It’s perfectly fine. It does mean, however, that numbers with a fractional part are stored using the Python float
type, which does not have any specific number of fractional digits. The fractional point “floats” as needed, hence the name.
Furthermore, float
is not decimal. It is binary. So the only fractions that are exact are negative powers of two (0.5, 0.25, 0.125, etc.) or whole-number multiples thereof. Everything else is as close as the format allows, which means that it is very slightly off from the input value, in the database, and everywhere else.
This effect is not limited to Python. Python is using an industry-standard binary number format. This format is actually supported at the hardware level, for speed, on most modern equipment. Numbers in this format are stored in binary, for maximum precision, and converted back to decimal for display. (And converted from decimal, for computation and storage.)
Where the converted decimal number ends in all trailing zeroes, and in the absence of more specific instructions, Python typically “cleans up” the result by omitting the trailing zeroes. (You will see this when someone enters a value ending in .50; which will display as “.5”, not “.50”.)
But once in a while, that tiny discrepancy at the very tail end rounds the final decimal digit up or down, so the trailing digits are not quite all zeroes.

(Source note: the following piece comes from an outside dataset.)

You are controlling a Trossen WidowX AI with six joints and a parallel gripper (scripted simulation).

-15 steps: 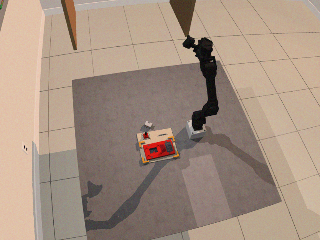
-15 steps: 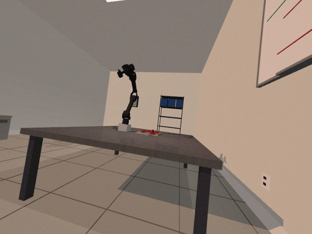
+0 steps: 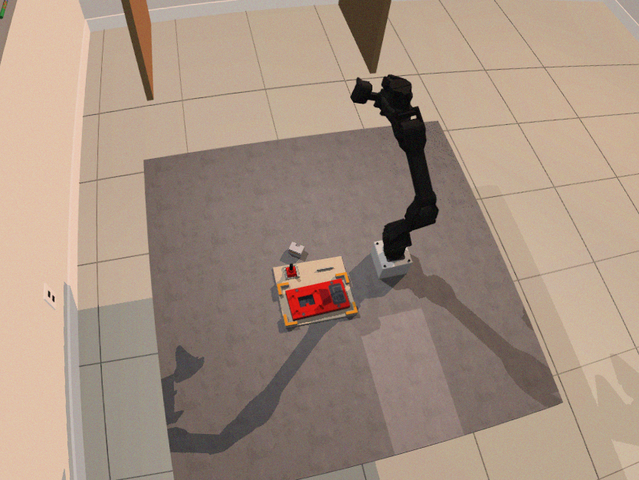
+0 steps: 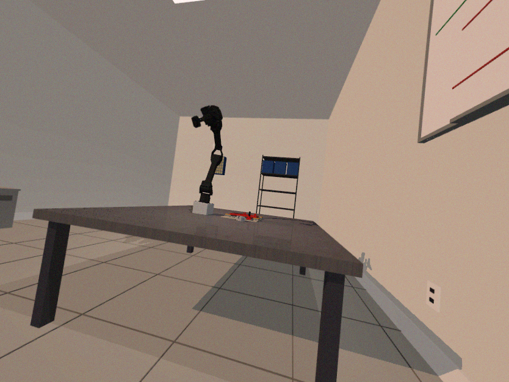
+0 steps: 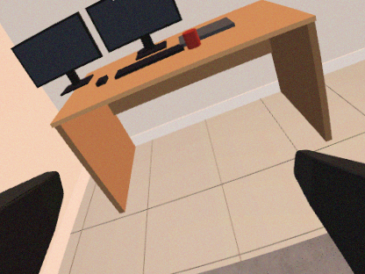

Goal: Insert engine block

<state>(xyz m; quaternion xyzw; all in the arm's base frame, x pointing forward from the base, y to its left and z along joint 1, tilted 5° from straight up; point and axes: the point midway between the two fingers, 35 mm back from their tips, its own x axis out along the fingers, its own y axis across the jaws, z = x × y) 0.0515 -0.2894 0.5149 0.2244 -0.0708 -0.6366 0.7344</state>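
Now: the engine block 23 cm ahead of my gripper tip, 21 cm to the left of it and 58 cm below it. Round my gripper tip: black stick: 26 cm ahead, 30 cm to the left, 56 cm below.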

What happens to the occasional “offending” digit is up to the specific program. Some programs will compensate for it one way, others another, and others not at all. You’re seeing just that kind of disagreement here. Data Tables are compensating, while the Data Grid components are not.
For your own display, you know that the numbers are good to exactly two decimal places, no more. In that case, you should probably ask your Python code to display specifically to that many places, and no more than that.